Give the data again in full, with every character unchanged.

******

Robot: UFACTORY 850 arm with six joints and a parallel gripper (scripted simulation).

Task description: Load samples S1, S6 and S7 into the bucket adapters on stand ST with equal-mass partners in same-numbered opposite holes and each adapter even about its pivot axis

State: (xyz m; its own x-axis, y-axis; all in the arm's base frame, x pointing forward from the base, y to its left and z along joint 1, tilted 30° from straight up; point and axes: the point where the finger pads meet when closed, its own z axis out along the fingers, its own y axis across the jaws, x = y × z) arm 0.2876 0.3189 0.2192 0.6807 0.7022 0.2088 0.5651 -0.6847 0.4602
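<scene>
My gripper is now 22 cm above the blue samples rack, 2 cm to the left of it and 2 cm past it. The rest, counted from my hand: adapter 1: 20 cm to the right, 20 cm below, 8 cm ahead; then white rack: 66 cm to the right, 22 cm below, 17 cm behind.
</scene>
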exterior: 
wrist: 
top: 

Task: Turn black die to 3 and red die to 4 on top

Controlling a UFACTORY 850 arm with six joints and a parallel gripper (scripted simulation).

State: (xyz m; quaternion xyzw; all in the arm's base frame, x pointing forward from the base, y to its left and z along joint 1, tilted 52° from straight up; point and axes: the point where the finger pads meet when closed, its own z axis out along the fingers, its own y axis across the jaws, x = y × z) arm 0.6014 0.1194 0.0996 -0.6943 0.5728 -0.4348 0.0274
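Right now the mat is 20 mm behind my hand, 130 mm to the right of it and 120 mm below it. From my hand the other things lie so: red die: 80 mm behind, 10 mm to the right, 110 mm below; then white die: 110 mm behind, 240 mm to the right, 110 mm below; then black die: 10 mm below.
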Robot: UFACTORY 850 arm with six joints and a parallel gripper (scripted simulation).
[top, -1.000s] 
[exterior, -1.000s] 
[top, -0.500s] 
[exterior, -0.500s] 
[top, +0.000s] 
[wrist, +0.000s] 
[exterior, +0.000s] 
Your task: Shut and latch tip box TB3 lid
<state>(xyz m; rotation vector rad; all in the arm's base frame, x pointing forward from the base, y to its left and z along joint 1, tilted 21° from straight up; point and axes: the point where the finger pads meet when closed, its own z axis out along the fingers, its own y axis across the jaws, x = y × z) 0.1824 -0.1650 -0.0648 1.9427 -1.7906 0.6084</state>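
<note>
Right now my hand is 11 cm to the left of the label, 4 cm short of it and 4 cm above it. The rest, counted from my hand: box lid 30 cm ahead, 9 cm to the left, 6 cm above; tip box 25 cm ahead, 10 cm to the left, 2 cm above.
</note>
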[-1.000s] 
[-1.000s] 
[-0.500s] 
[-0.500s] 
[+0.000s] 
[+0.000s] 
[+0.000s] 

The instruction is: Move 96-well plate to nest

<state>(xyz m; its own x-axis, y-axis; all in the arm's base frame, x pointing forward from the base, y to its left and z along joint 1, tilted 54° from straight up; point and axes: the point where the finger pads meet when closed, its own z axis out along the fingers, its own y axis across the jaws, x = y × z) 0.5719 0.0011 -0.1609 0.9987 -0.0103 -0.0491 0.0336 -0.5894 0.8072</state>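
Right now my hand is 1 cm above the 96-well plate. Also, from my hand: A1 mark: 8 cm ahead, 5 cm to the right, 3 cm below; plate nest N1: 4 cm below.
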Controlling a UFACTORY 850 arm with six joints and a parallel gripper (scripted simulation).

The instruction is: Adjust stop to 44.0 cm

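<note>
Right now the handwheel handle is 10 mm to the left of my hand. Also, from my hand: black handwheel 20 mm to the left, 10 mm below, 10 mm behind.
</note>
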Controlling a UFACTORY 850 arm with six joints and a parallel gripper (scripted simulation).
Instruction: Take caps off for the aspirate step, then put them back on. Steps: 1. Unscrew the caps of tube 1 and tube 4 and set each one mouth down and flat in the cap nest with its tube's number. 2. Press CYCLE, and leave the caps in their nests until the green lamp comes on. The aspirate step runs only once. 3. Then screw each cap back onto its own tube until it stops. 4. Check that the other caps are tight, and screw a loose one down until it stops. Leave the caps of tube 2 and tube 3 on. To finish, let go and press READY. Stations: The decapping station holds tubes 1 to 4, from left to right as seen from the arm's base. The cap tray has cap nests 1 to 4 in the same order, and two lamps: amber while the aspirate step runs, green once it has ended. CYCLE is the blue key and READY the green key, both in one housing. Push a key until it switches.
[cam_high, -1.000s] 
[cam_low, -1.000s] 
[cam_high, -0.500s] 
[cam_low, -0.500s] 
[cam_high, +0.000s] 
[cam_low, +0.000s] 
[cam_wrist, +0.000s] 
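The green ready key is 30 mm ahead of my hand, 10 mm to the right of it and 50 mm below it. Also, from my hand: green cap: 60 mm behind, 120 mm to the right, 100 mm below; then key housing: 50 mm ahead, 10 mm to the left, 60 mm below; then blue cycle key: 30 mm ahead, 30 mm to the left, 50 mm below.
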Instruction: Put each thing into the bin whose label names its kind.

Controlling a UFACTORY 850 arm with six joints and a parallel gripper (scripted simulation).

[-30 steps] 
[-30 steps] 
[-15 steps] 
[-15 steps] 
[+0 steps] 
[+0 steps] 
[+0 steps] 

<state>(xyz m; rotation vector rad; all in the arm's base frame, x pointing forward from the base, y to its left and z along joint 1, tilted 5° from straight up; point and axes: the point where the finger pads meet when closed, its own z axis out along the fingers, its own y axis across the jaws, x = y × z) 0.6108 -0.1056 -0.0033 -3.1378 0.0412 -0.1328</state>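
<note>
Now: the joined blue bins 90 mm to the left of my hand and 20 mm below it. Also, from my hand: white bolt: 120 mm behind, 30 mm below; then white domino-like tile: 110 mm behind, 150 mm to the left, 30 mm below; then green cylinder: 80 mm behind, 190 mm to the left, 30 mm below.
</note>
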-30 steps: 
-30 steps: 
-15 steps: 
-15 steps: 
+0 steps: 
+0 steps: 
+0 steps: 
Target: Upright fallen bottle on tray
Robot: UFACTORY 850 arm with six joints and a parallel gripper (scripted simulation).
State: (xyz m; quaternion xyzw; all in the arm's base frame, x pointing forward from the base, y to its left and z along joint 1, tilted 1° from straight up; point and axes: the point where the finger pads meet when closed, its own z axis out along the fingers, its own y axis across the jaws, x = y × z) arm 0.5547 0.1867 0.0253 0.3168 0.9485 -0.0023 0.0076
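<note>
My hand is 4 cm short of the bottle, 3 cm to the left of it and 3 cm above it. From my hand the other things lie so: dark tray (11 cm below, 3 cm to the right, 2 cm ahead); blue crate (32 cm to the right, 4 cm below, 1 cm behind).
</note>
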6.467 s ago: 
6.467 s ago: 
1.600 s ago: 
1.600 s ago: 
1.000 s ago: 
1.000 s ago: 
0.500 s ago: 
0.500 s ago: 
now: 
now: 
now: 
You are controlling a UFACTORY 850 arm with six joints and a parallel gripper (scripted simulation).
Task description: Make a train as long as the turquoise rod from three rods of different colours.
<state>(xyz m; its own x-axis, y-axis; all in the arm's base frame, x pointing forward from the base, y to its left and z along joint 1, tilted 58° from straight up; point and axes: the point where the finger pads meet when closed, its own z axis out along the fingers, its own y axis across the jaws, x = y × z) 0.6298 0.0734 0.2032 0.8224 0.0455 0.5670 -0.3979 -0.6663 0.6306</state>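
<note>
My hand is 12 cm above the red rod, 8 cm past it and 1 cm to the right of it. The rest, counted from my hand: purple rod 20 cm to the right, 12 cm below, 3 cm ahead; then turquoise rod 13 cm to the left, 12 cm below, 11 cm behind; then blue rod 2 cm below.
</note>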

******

SOLUTION TO THE EXERCISE
Robot: UFACTORY 850 arm with six joints and a parallel gripper (scripted simulation).

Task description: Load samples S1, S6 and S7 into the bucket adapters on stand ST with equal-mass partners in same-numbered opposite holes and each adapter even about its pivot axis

State: (xyz m; its own x-axis, y-axis; all in the arm's base frame, x pointing forward from the base, y to its left and z along joint 1, tilted 30° from straight up; point and axes: the point where the finger pads meet when closed, its own z axis out along the fingers, its own y axis across the jaws, x = y × z) arm 0.2876 0.3189 0.2192 0.6807 0.7022 0.2088 0.5651 -0.6847 0.4602
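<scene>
My gripper is now 22 cm above the blue samples rack, 2 cm to the left of it and 2 cm past it. The rest, counted from my hand: adapter 1: 20 cm to the right, 20 cm below, 8 cm ahead; then white rack: 66 cm to the right, 22 cm below, 17 cm behind.
</scene>
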exterior: 
wrist: 
top: 

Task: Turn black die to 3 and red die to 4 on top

Controlling a UFACTORY 850 arm with six joints and a parallel gripper (scripted simulation).

State: (xyz m; quaternion xyzw; all in the arm's base frame, x pointing forward from the base, y to its left and z along joint 1, tilted 52° from straight up; point and axes: the point where the finger pads meet when closed, its own z axis out along the fingers, its own y axis across the jaws, x = y × z) arm 0.6014 0.1194 0.0996 -0.6943 0.5728 -0.4348 0.0274
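Right now the mat is 20 mm behind my hand, 130 mm to the right of it and 120 mm below it. From my hand the other things lie so: red die: 80 mm behind, 10 mm to the right, 110 mm below; then white die: 110 mm behind, 240 mm to the right, 110 mm below; then black die: 10 mm below.
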Robot: UFACTORY 850 arm with six joints and a parallel gripper (scripted simulation).
[top, -1.000s] 
[exterior, -1.000s] 
[top, -0.500s] 
[exterior, -0.500s] 
[top, +0.000s] 
[wrist, +0.000s] 
[exterior, +0.000s] 
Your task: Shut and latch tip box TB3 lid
<state>(xyz m; rotation vector rad; all in the arm's base frame, x pointing forward from the base, y to its left and z along joint 1, tilted 21° from straight up; point and axes: the point where the finger pads meet when closed, its own z axis out along the fingers, its own y axis across the jaws, x = y × z) 0.1824 -0.1650 -0.0648 1.9427 -1.7906 0.6084</state>
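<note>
Right now my hand is 11 cm to the left of the label, 4 cm short of it and 4 cm above it. The rest, counted from my hand: box lid 30 cm ahead, 9 cm to the left, 6 cm above; tip box 25 cm ahead, 10 cm to the left, 2 cm above.
</note>
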[-1.000s] 
[-1.000s] 
[-0.500s] 
[-0.500s] 
[+0.000s] 
[+0.000s] 
[+0.000s] 

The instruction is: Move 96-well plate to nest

<state>(xyz m; its own x-axis, y-axis; all in the arm's base frame, x pointing forward from the base, y to its left and z along joint 1, tilted 54° from straight up; point and axes: the point where the finger pads meet when closed, its own z axis out along the fingers, its own y axis across the jaws, x = y × z) 0.5719 0.0011 -0.1609 0.9987 -0.0103 -0.0491 0.0336 -0.5894 0.8072</state>
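Right now my hand is 1 cm above the 96-well plate. Also, from my hand: A1 mark: 8 cm ahead, 5 cm to the right, 3 cm below; plate nest N1: 4 cm below.
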Controlling a UFACTORY 850 arm with six joints and a parallel gripper (scripted simulation).

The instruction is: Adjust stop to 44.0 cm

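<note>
Right now the handwheel handle is 10 mm to the left of my hand. Also, from my hand: black handwheel 20 mm to the left, 10 mm below, 10 mm behind.
</note>
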Controlling a UFACTORY 850 arm with six joints and a parallel gripper (scripted simulation).
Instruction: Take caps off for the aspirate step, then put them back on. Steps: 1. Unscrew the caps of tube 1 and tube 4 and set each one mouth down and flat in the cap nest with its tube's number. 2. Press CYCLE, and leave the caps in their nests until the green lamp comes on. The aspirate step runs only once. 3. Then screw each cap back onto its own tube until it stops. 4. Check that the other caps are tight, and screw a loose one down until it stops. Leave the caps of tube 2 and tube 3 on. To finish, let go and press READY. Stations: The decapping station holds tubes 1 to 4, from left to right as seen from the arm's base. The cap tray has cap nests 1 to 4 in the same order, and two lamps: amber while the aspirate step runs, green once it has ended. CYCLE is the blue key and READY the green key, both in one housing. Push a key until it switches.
[cam_high, -1.000s] 
[cam_low, -1.000s] 
[cam_high, -0.500s] 
[cam_low, -0.500s] 
[cam_high, +0.000s] 
[cam_low, +0.000s] 
[cam_wrist, +0.000s] 
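The green ready key is 30 mm ahead of my hand, 10 mm to the right of it and 50 mm below it. Also, from my hand: green cap: 60 mm behind, 120 mm to the right, 100 mm below; then key housing: 50 mm ahead, 10 mm to the left, 60 mm below; then blue cycle key: 30 mm ahead, 30 mm to the left, 50 mm below.
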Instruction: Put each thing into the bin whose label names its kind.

Controlling a UFACTORY 850 arm with six joints and a parallel gripper (scripted simulation).

[-30 steps] 
[-30 steps] 
[-15 steps] 
[-15 steps] 
[+0 steps] 
[+0 steps] 
[+0 steps] 

<state>(xyz m; rotation vector rad; all in the arm's base frame, x pointing forward from the base, y to its left and z along joint 1, tilted 5° from straight up; point and axes: the point where the finger pads meet when closed, its own z axis out along the fingers, its own y axis across the jaws, x = y × z) 0.6108 -0.1056 -0.0033 -3.1378 0.0412 -0.1328</state>
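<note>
Now: the joined blue bins 90 mm to the left of my hand and 20 mm below it. Also, from my hand: white bolt: 120 mm behind, 30 mm below; then white domino-like tile: 110 mm behind, 150 mm to the left, 30 mm below; then green cylinder: 80 mm behind, 190 mm to the left, 30 mm below.
</note>
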-30 steps: 
-30 steps: 
-15 steps: 
-15 steps: 
+0 steps: 
+0 steps: 
+0 steps: 
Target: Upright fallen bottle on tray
Robot: UFACTORY 850 arm with six joints and a parallel gripper (scripted simulation).
State: (xyz m; quaternion xyzw; all in the arm's base frame, x pointing forward from the base, y to its left and z along joint 1, tilted 1° from straight up; point and axes: the point where the finger pads meet when closed, its own z axis out along the fingers, its own y axis across the jaws, x = y × z) arm 0.5547 0.1867 0.0253 0.3168 0.9485 -0.0023 0.0076
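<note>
My hand is 4 cm short of the bottle, 3 cm to the left of it and 3 cm above it. From my hand the other things lie so: dark tray (11 cm below, 3 cm to the right, 2 cm ahead); blue crate (32 cm to the right, 4 cm below, 1 cm behind).
</note>
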6.467 s ago: 
6.467 s ago: 
1.600 s ago: 
1.600 s ago: 
1.000 s ago: 
1.000 s ago: 
0.500 s ago: 
0.500 s ago: 
now: 
now: 
now: 
You are controlling a UFACTORY 850 arm with six joints and a parallel gripper (scripted simulation).
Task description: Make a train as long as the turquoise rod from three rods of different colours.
<state>(xyz m; its own x-axis, y-axis; all in the arm's base frame, x pointing forward from the base, y to its left and z along joint 1, tilted 58° from straight up; point and axes: the point where the finger pads meet when closed, its own z axis out along the fingers, its own y axis across the jaws, x = y × z) 0.6298 0.0734 0.2032 0.8224 0.0455 0.5670 -0.3979 -0.6663 0.6306</state>
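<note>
My hand is 12 cm above the red rod, 8 cm past it and 1 cm to the right of it. The rest, counted from my hand: purple rod 20 cm to the right, 12 cm below, 3 cm ahead; then turquoise rod 13 cm to the left, 12 cm below, 11 cm behind; then blue rod 2 cm below.
</note>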

Work on the exercise is now concluded.